По дороге Ливен рассказывал о нравах молодых штабных офицеров, которые нынче с коньяка все перешли на кокаин и морфий, а в содержанки берут теперь не толстых немок и расчетливых француженок, а дворянских дочек, измученных голодом чистеньких гимназисток.
– Библейские времена, Долматов. Иной раз думаешь, где там Саваоф, что ж он медлит?
– Я не узнаю Петербурга, – признался Долматов. – Как все разрушено, искалечено. Витрины забиты досками. Словно попал в другой город.
– Он и есть другой город, – рассмеялся Ливен. – Петроград! Да только и сюда бегут людишки, в деревнях-то еще страшней. Знали поручика Шингарева? После ранения уехал в свое имение в Орловской губернии.
– И что с ним? – спросил Долматов, уже ожидая худого завершения.
– Отказался отдать крестьянам под вырубку парк со столетними дубами. Сожгли ночью. Его, престарелую мать, жену, десятилетнюю дочь и сына-младенца. Вот он весь перед нами, народ-богоносец. Вот такая ему нужна «земля и воля». Жечь, грабить, убивать.
– Во всем виновата война, – ответил ротмистр.
Извозчика обогнала пролетка. Нетрезвая компания чиновников и студентов, очевидно, направлялась в то же заведение. С ними были женщины.
– Да здравствует свободная Россия! – размахивая кружевным предметом дамского туалета, кричал, надсаживая голос, юноша в очках.
– Ура, господа! – вторил ему человечек в клетчатом костюме, с мефистофельской бородкой. – У нас будет такая революция, какой еще нигде не видали!
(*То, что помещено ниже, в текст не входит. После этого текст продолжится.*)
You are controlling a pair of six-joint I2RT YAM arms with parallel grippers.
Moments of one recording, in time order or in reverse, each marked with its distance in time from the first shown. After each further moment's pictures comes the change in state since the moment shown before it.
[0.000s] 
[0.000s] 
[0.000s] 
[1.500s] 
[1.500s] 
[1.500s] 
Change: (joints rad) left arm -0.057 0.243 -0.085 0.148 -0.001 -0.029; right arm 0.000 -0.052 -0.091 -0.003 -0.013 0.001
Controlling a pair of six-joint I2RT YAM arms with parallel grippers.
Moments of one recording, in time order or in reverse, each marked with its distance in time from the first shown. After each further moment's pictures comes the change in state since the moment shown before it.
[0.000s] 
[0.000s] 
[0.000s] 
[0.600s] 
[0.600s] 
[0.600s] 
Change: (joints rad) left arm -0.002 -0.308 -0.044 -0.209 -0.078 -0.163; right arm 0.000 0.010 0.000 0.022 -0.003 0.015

Все будем висеть на фонарях, господа!
– Газетчики, – барон длинно сплюнул в сторону обогнавшей их пролетки.
Подъехали к деревянному длинному дому с резными наличниками. Лакей в фартуке подбежал, стал помогать швейцару высаживать из экипажа подвыпивших гостей. Нищий на костыле, в латаной солдатской шинельке, просил подаяния у крыльца. Проходящий газетчик толкнул его, да так сильно, что калека повалился под ноги мохнатой извозчичьей лошади. Долматов едва успел выдернуть хромого из-под копыт. Не найдя медных монет, сунул ему в руку серебряный рубль.
– Бросьте вы возиться с этой сволочью, Долматов! – крикнул с крыльца барон.
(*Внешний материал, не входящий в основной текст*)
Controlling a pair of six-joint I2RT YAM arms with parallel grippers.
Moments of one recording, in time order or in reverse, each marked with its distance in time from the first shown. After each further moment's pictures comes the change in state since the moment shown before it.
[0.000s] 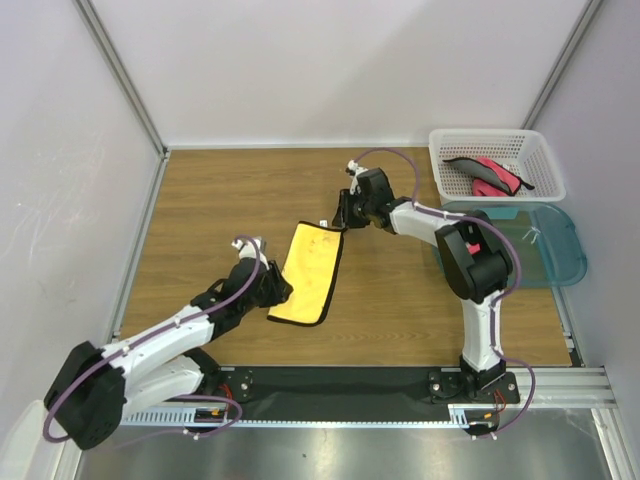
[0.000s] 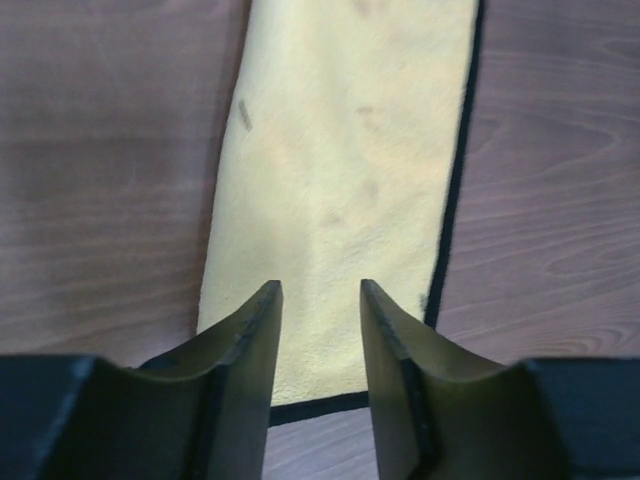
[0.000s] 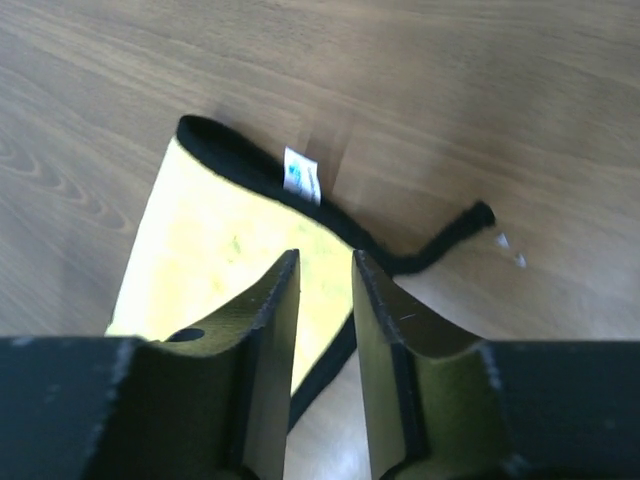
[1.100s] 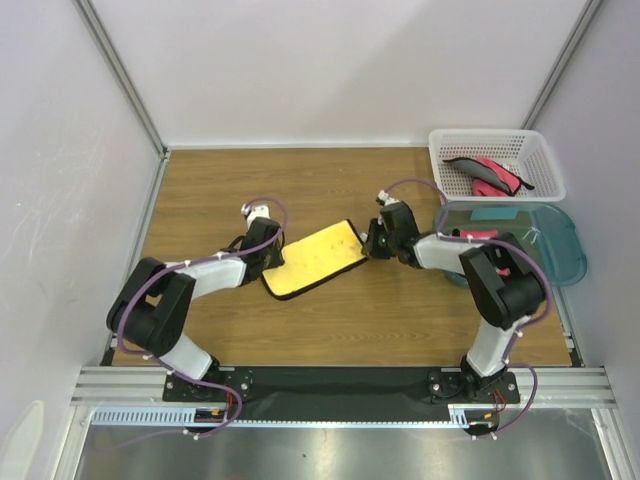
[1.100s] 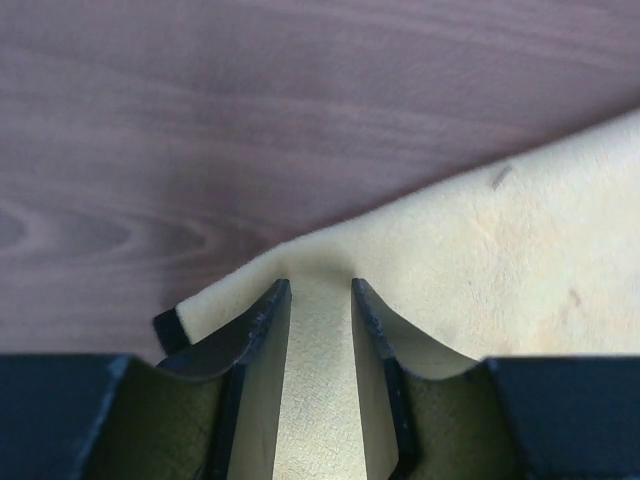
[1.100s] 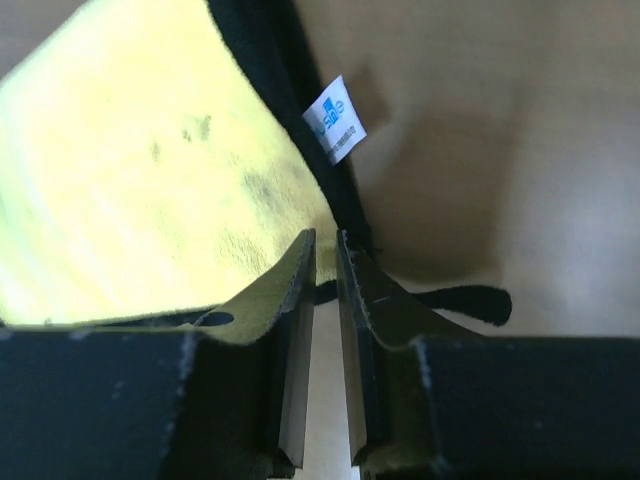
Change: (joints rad) left arm 0.186 0.583 0.262 0.144 -0.149 0.164; right arm -0.018 -0.195 -0.407 0.138 0.150 0.085
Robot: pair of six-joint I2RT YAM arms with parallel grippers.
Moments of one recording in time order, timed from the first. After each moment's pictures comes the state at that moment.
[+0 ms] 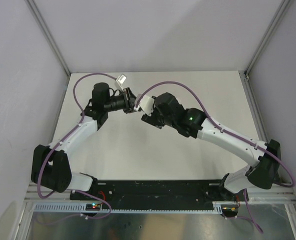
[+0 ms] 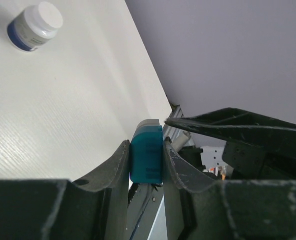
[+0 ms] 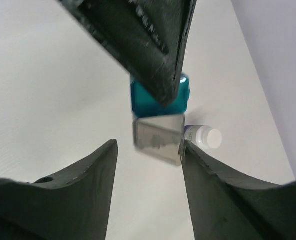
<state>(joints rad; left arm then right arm) -0.33 1.37 0.98 0.11 0.84 -0.81 0.98 1.48 1.42 -0.52 0.23 -0.43</state>
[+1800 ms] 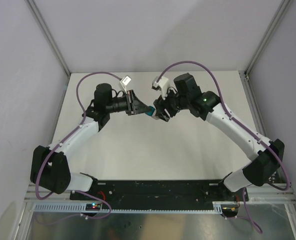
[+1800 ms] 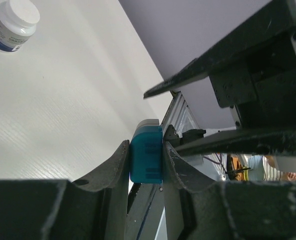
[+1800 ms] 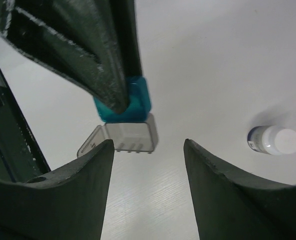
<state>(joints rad) -0.36 1.36 0.98 0.11 0.87 -0.73 0.68 1.50 1.53 -0.67 -0.34 -0.21</state>
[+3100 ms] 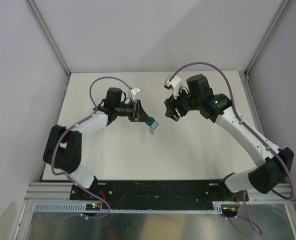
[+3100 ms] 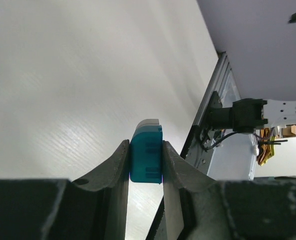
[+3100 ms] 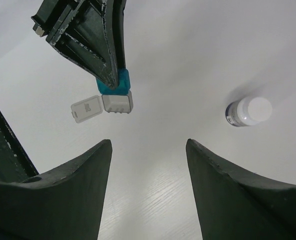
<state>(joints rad) -0.35 1.58 1.00 -0.03 0.90 -0.44 0.59 1.40 1.43 -0.66 -0.33 -0.24</state>
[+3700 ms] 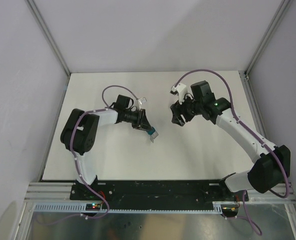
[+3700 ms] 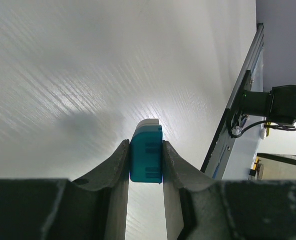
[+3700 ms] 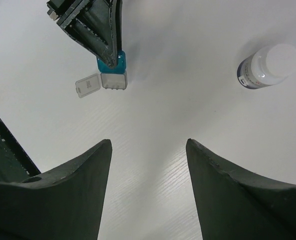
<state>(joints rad) -0.36 1.90 1.05 -0.09 0.92 -0.31 0.50 1.40 1.27 -0.64 -0.38 -0.24</state>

Хромой солдат с поклоном взял деньги. На лице его, комковатом и бледном, словно вареный картофель, не выражалось ни испуга, ни благодарности.
Неказистый, приземистый калека показался знакомым Долматову, за время войны он перевидал тысячи таких крестьянских лиц, полубессмысленных, изможденных. Вот он, русский солдат, ничуть не похожий на того богатыря, которого газетчики наделяли сказочной доблестью и добротой, от которого ждали спасения. Это его генералы гнали в лобовую атаку, под немецкие пулеметы, это он гнил заживо в сырых глиняных окопах под огнем неприятельской артиллерии. Сколько раз и Долматов отдавал ему приказ: «Вперед!», пуская свой кавалерийский взвод вслед за пехотой, по трупам и раненым. Не этот ли солдат, вернувшись в свою деревню в Орловской губернии, и сжег поручика Шингарева с малыми детьми?
Долматов думал, кому и зачем были нужны эти тысячи и тысячи бессмысленных жизней? Для чего матери рожали в муках своих детей, отцы растили их в холоде, голоде, в нужде – для того ли, чтобы они приняли бесславную гибель в чужой земле? Или же, как этот, стояли на морозе у крыльца ресторана, слушая визгливый женский смех и пьяные выкрики, выпрашивая медяки у сытых, тепло одетых и обутых подлецов, которые завтра в своих бульварных листках снова назовут русского солдата согражданином и богатырем и снова потребуют, чтобы он отдал свою жизнь за их благополучие.